Harris points to Cybergenetics, a company based down the road from his university office in Pittsburgh, that’s developed software called TrueAllele. An allele is a gene form that helps distinguish one person’s DNA as unique. TrueAllele uses algorithms rather than the naked eye to identify contributors to a DNA sample. Because it’s computer-based, it can interpret a lot of DNA evidence at once. The technique can also interpret DNA evidence currently considered tarnished. And it can identify as many as five unknown contributors to a DNA sample instead of just one.

"DNA evidence is much more complex than most labs can handle," says Dr. Ria David, one of Cybergenetics’ principals, who says as much as 80 percent of the evidence collected at crime scenes gets thrown away or cast aside. Cybergenetics’ software has been used in a number of high-profile cases, she says, but its use is limited.

According to Harris, law enforcement’s resistance to accepting computer-based DNA analysis amounts to a travesty. Think about it: if Dr. David is correct, and 80 percent of the DNA evidence collected at crime scenes today is neglected, what would happen if even half of that neglected evidence were able to be tested going forward? "You would get many more convictions and probably many more exonerations, too," Harris says. "If you thought DNA was a powerful tool for finding the truth, [Cybergenetics’] method is just that much more powerful and precise."

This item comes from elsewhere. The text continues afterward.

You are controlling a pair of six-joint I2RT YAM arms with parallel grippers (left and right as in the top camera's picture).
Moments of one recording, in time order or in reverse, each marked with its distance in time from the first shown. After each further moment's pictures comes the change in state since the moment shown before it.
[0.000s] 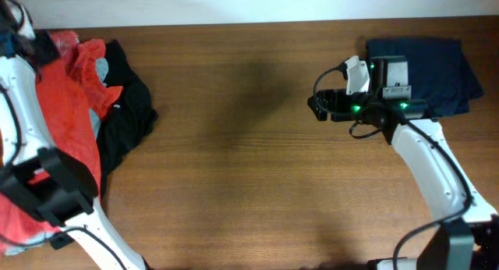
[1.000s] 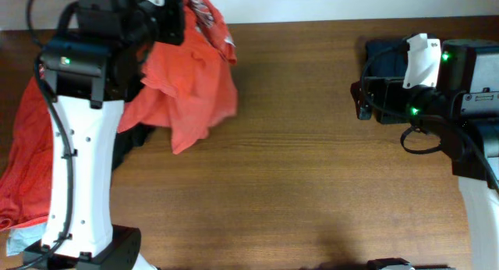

"If you thought DNA was a powerful tool for finding the truth..."

Harris sees computer-aided DNA analysis as "indisputably better" than what’s available today. (The technical descriptor for Cybergenetics’ software is "automated short tandem repeat STR analysis," and other companies such as the Center for Advanced DNA AnalysisBode Technology, and ZyGem are making similar strides forward.) "In five years," he predicts, "law enforcement will have no choice. But that moment hasn't come yet." He imagines it could arrive, however, as more prisoners such as Gerard Richardson force courts to allow the retesting of old DNA evidence.

"It’s my belief that we’re just at the tip of the iceberg when it comes to exonerations," he says. "Three hundred may not sound like a lot in comparison to the number of people who are in prison right now. But the number is only going to rise as advanced DNA analysis finds its way into the hands of more law enforcement agencies, more prosecutors, more defense attorneys."